Large Language Models are reshaping task automation, yet remain limited in complex, multi-step real-world
tasks that require aligning with vague user intent and enabling dynamic user override. From a formative
study with 12 participants, we found that end-users actively seek to shape task-oriented interfaces rather
than relying on one-shot outputs. To address this, we introduce the human-agent co-generation paradigm,
materialized in DuetUI. This LLM-empowered system unfolds alongside task progress through a bidirectional
context loop—the agent scaffolds the interface by decomposing the task, while the user's direct
manipulations implicitly steer the agent's next generation step. In a technical ablation study and a user
study with 24 participants, DuetUI improved task efficiency and interface usability, supporting more
seamless human-agent collaboration. Our contributions include the proposal of this novel paradigm, the
design of a proof-of-concept DuetUI prototype embodying it, and empirical and technical insights from an
initial evaluation of how this bidirectional loop may help align agents with human intent and inform future
development.
Key Contributions
Defines the human-agent co-generation paradigm grounded in a bidirectional context loop.

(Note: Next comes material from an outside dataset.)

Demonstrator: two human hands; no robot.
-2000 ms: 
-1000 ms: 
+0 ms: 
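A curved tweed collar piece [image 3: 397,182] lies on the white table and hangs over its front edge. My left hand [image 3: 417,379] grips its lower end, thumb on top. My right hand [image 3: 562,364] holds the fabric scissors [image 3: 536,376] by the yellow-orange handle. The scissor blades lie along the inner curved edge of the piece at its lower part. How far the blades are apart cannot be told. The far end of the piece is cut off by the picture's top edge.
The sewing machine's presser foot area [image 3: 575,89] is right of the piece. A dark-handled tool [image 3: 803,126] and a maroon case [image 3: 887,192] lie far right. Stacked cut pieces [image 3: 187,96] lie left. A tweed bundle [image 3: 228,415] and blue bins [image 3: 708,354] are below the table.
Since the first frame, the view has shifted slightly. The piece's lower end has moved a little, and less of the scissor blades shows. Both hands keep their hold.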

Implements DuetUI, enabling agents to decompose tasks into editable scaffolds that welcome
user overrides.
Demonstrates significant gains in task efficiency and interface usability through a
controlled user study.
How the Bidirectional Loop Works
1. Goal Decomposition
The agent interprets high-level intents and produces an interface scaffold with
structured layout, task modules, and actionable suggestions.
2. Direct Manipulation Feedback
Users adjust components directly on the canvas. These manipulations provide implicit
feedback that the agent converts into updated context.
3. Iterative Co-Generation
With refreshed context, the agent proposes refined UI states or complementary
components, sustaining a fluid collaboration rhythm that respects user agency.